Definition 3.5   The operator norm or matrix norm $\vert A\vert$ of a matrix $A$ is ${\displaystyle \max_{x \ne 0}} \frac{\Vert xA\Vert}{\Vert x\Vert}$, where the norm $\Vert x\Vert$ of vectors is the $\ell^2$-norm: $\sqrt{\sum x_i^2}$. The Frobenius norm $\Vert A\Vert _F$ is the $\ell^2$ norm on the entries: $\sqrt{\sum a_{ij}^2}$.

Thus $\Vert T^k-T^\infty\Vert=\Vert C^{-1}(T^k-T^\infty)\Vert=\lambda_2^k= (1-\gamma)^k<e^{-\gamma k}$. So for $\Vert T^k-T^\infty\Vert<\varepsilon$ it suffices to have $k\ge \frac{1}{\gamma}\ln\frac{1}{\varepsilon}$.

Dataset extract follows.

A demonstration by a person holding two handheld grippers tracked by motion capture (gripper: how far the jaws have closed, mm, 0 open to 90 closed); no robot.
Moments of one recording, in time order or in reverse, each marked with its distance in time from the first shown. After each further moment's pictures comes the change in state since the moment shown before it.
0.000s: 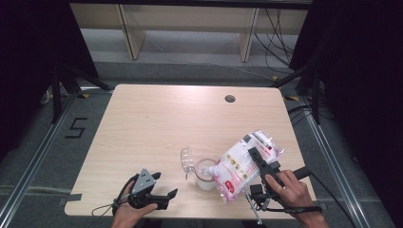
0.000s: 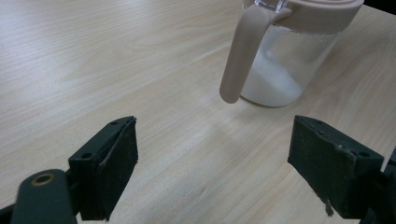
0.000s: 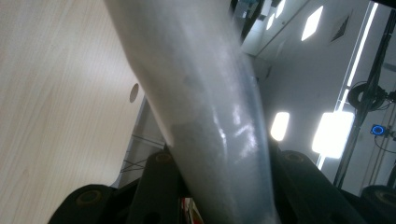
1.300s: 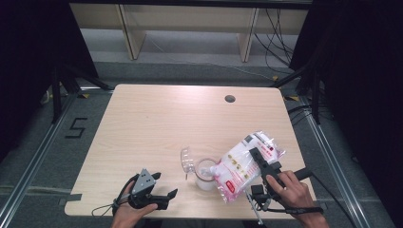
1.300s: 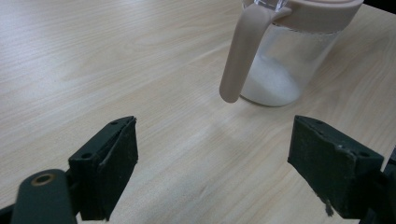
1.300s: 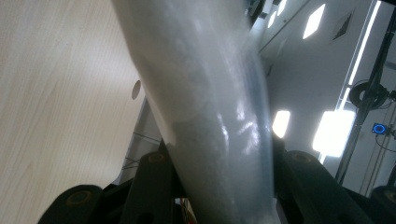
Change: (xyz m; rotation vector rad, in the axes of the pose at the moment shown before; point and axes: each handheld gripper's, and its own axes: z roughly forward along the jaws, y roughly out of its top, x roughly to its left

Now we need to relate this bound on the operator norm to what we care about: the deviation of the distribution from uniform, $\sum_{j=1}^n\left\vert p_{ij}^{(k)}-\frac1n\right\vert$.

Set $\varepsilon=\frac{\delta}n$ and $A=T^k-T^\infty$. If $\Vert A\Vert<\varepsilon$, then $\Vert A\Vert _F^2<n^2\varepsilon^2<\delta$, so for all $i$ and $j$, $\vert A_{ij}\vert<n\varepsilon=\delta$. So to be within $\delta$ of a uniform distribution, we need $\Vert A\Vert<\varepsilon=\frac{\delta}n$, which we can achieve with $k>\frac{\ln(\frac 1\varepsilon)}{\gamma}\sim\frac{2\ln n}{\gamma}$ (since $\delta$ is a constant) and by Landau-Odlyzko, $\gamma>\frac{c}{N\Delta d}>cn^{-7}$ ($N=n^3$, $\Delta\le n$, $d\le n^3$), so we can let $k$ be $O(n^7)$, which leads to a similar diamater and we have proved

Theorem 3.6   If $S_n=\langle S\rangle$ and one of the generators has degree less than $.3n$ then the diameter of the Cayley graph is $O(n^7\log^cn)$.

Theorem 3.7   Every chain of subgroups in $S_n$ has length at less than $2n$.